I wonder if one serve showed up as "offline" during that time for some reason, so only one of the servers contributed to the total sum at that moment?

This seems possible. I think I read on the discord reports of people seeing more "offline" servers than usual. I sometimes see that for low population servers, but they usually come back up when I ping it again. But, what people were saying on the discord, I think a little before that, seemed different.

jasonrohrer commented 6 months ago

I'm also checking these timestamps against the lifeLogs, which show the population.

jasonrohrer commented 6 months ago

Okay, in the BS2 life log, around the time of this split:

Jan 01, 2024 07:57:18 PM 260 * 0.5 <= 130, 1 servers is not enough, adding another

I'm seeing a BS2 pop peaking around 127.

So the 130 is coming from other people playing on low-pop servers.

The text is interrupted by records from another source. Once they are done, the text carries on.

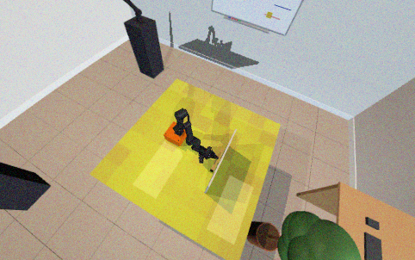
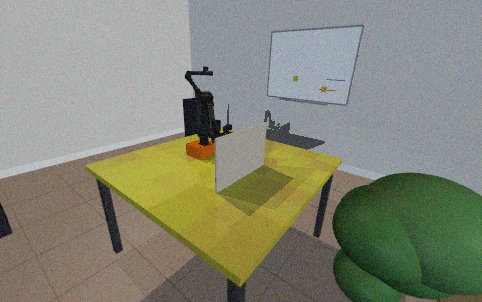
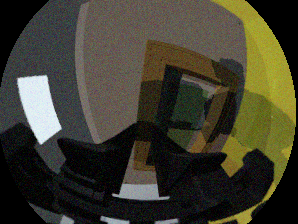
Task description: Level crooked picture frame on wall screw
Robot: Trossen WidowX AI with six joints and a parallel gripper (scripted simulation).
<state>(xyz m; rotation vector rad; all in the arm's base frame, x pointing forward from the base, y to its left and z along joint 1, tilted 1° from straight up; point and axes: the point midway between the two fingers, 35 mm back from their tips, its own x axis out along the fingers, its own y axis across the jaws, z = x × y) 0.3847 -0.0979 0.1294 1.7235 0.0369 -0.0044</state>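
My gripper tip is now 5 cm above the picture frame. From my gripper tip the other things lie so: wall panel: 7 cm below, 2 cm ahead, 1 cm to the left.
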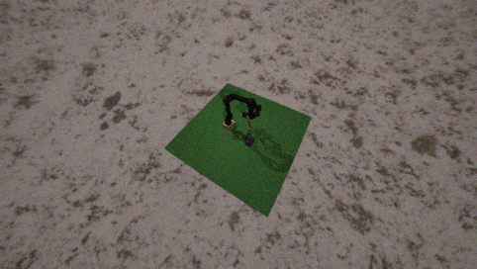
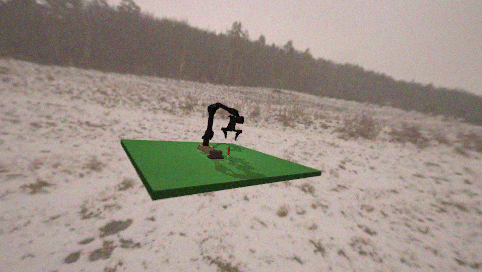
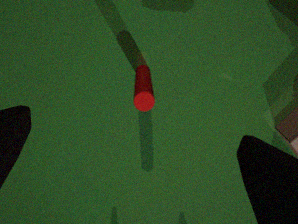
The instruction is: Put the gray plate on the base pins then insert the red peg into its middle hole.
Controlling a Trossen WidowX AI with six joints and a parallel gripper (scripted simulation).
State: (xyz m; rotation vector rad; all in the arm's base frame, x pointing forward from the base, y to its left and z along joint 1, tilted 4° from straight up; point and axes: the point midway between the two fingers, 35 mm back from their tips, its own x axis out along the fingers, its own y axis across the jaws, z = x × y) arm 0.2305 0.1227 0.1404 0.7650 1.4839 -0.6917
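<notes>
The red peg is 10 cm below my gripper tip, 1 cm to the left of it and 1 cm behind it. From my gripper tip the other things lie so: gray plate 19 cm to the right, 11 cm ahead, 10 cm below; base 19 cm to the right, 13 cm below, 11 cm ahead.
</notes>
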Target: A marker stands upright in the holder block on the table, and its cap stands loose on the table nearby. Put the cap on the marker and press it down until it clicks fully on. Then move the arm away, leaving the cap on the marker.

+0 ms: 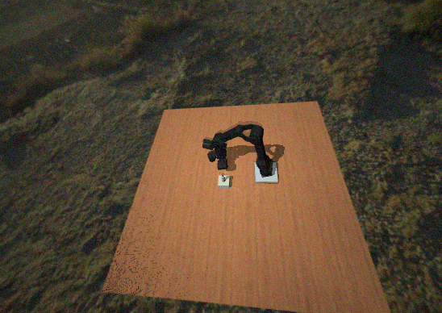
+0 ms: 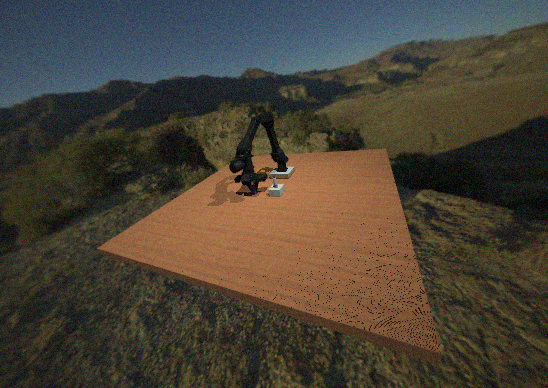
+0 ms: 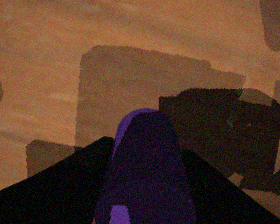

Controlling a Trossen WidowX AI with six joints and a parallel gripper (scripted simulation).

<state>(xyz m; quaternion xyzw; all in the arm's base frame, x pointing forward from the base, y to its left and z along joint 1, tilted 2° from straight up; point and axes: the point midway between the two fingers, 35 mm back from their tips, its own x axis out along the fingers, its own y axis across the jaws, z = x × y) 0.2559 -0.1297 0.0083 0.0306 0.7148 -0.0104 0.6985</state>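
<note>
My gripper tip is now 1 cm short of the holder block and 14 cm to the right of it. Also, from my gripper tip: purple cap: 1 cm above.
</note>
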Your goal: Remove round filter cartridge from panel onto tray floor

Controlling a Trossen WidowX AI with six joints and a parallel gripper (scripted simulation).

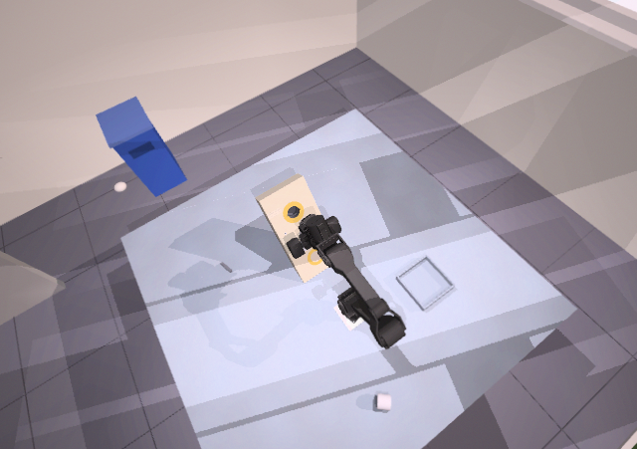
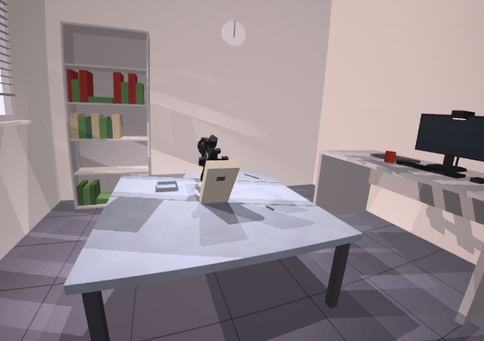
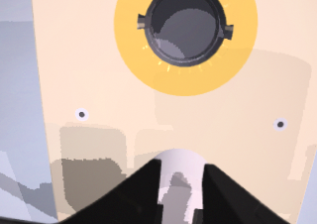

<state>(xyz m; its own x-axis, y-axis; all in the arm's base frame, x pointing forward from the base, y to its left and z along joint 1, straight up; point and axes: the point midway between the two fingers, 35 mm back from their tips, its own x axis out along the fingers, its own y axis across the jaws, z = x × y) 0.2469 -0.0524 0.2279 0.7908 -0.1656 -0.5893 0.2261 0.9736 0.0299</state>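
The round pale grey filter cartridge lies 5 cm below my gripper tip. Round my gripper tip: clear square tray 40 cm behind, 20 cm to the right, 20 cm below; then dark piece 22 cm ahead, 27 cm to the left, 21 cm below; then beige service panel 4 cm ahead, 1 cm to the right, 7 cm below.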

Then at the time of this unsplit:

Jan 01, 2024 11:28:03 PM 660 * 0.1 >= 65, 2 servers is too many, removing one

I'm seeing 65 on BS2.... and 50 on S1.

So you're right, there's some kind of bug here!

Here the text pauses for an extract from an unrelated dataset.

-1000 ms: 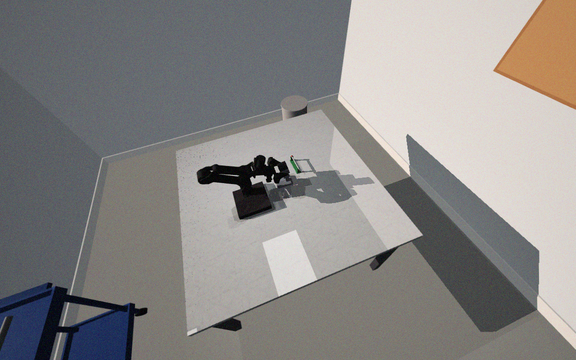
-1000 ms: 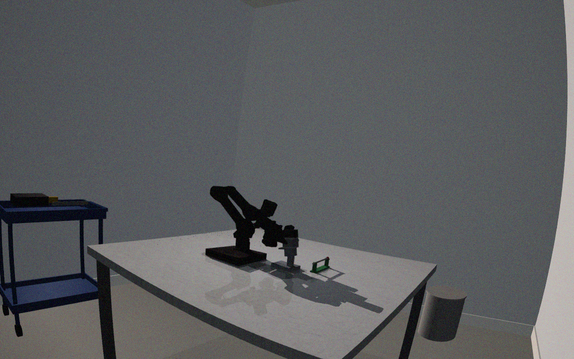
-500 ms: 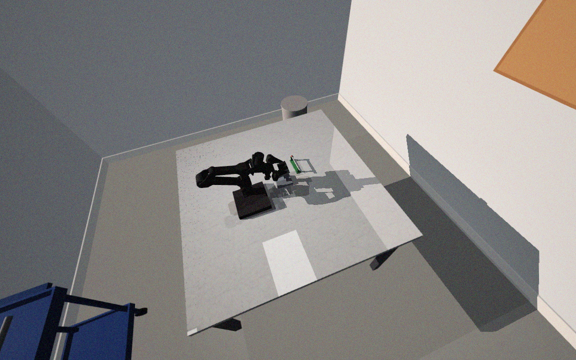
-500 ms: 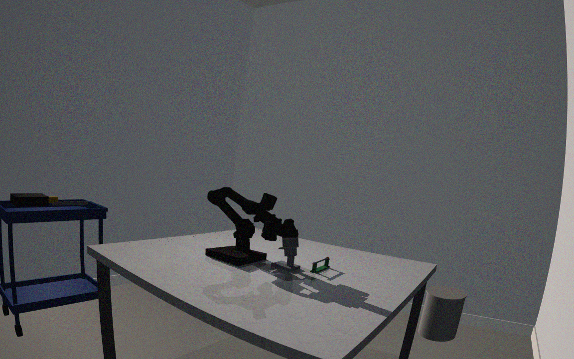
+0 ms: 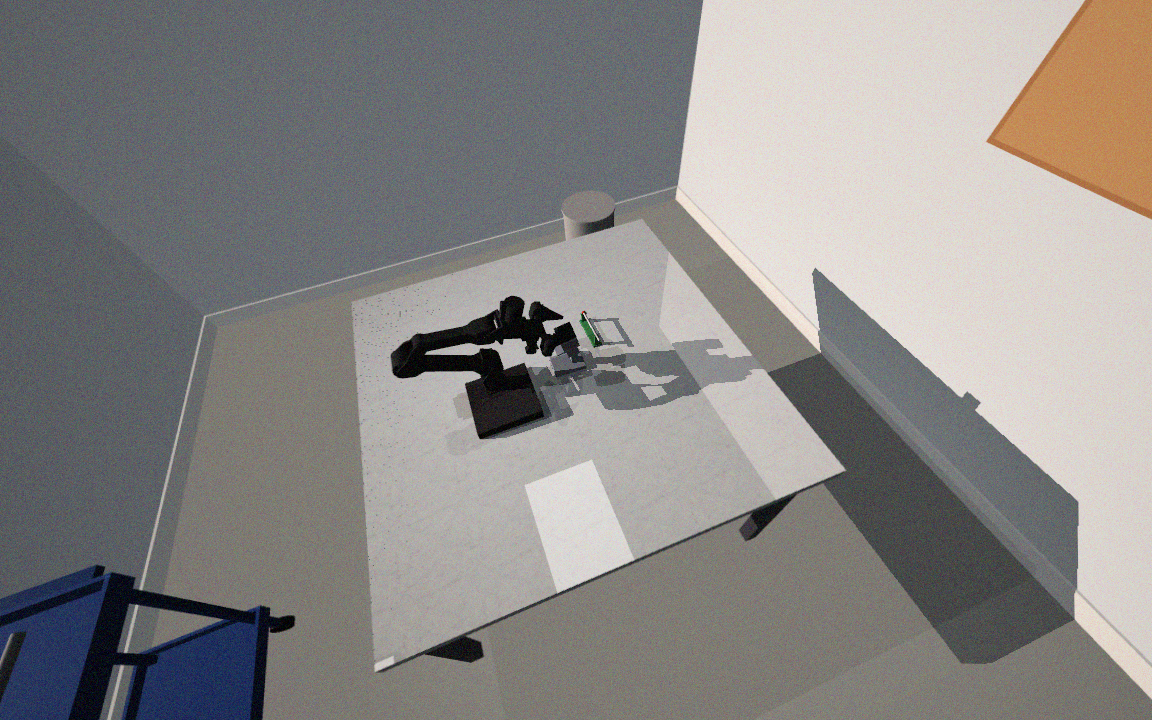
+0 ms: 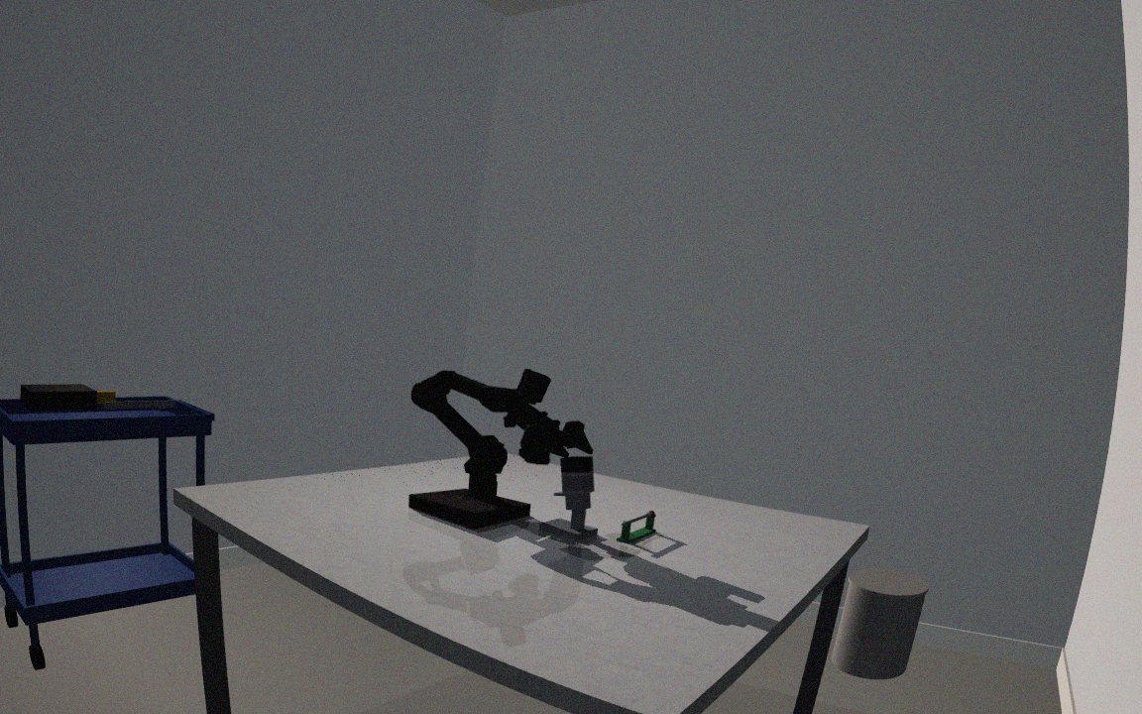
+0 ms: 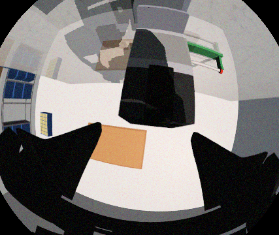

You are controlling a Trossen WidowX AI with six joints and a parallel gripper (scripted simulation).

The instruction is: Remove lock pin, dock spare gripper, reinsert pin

jasonrohrer commented 6 months ago

I can't figure out the bug in the reflector code after looking at it closely.

I have added some extra logging that should help in the future.

However, we'll unfortunately have to wait for another big population surge AND whatever weird thing happened to Server1 to cause the reflector not to see its population to get more info.

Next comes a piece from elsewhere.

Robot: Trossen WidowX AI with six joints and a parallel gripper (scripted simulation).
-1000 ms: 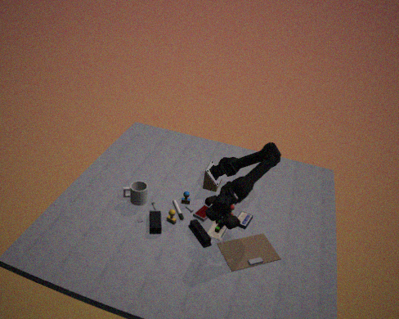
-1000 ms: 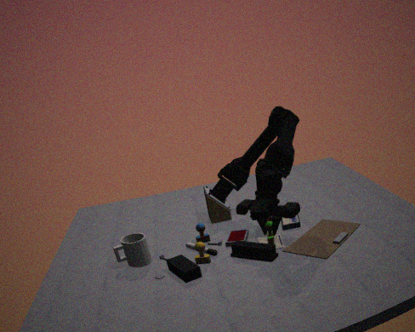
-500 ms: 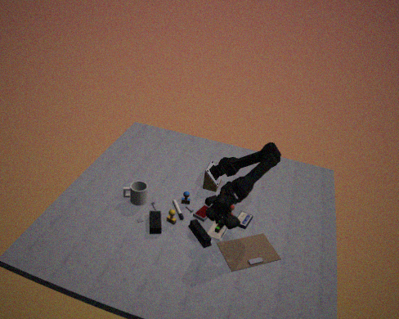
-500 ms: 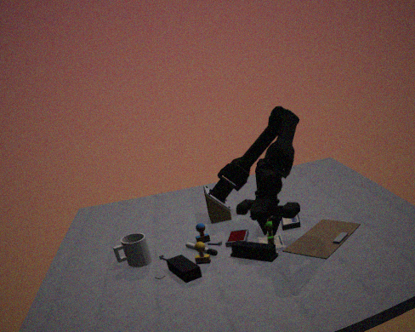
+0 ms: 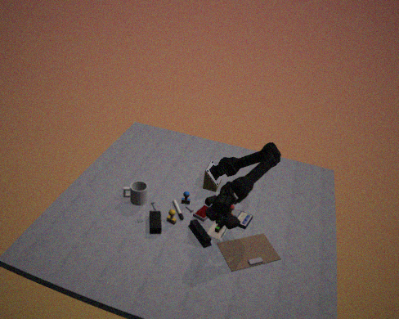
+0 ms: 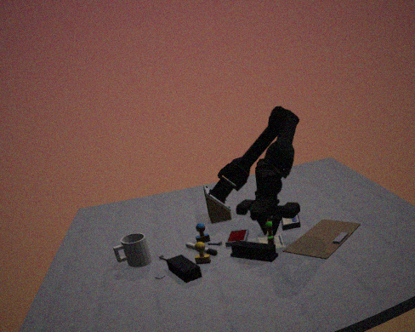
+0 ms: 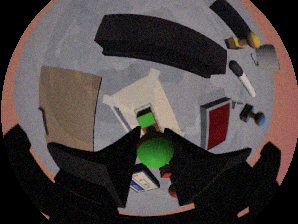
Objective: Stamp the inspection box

DougLefelhocz commented 5 months ago

Jason that will take a while, you should release all the prisoners to see if it increases the population of the server in order to look at it and get a fix.

If by "prisoners" you mean those in donkeytown, those players do get included in the servers player count on the reflector and in YumLife mod. Also, tutorial players count. The number in the upper right corner of YumLife mod can be one less than the number of players on a server, if you find the correct option (you as a player do not get included in that number).

jasonrohrer commented 2 months ago

Noticed strange behavior in logs around April 28, 2024, where we decided to add an extra server, above 1, repeatedly, without ever removing one. Not sure how the current server count was being decremented. Added more logging and code improvements here:

8a091f9a22a691f72e4632a98c145c6366d90569

0f223bef91d03138f59b8d2b277b85418fe878c9

jasonrohrer commented 2 months ago

I also did a lot of local testing with the stressTestClients, so I could change the number of players on my local test servers at will, and see how the reflector behaved. It seemed to be working correctly in all cases.... but clearly, something's still wrong based on what happened on April 28, 2024.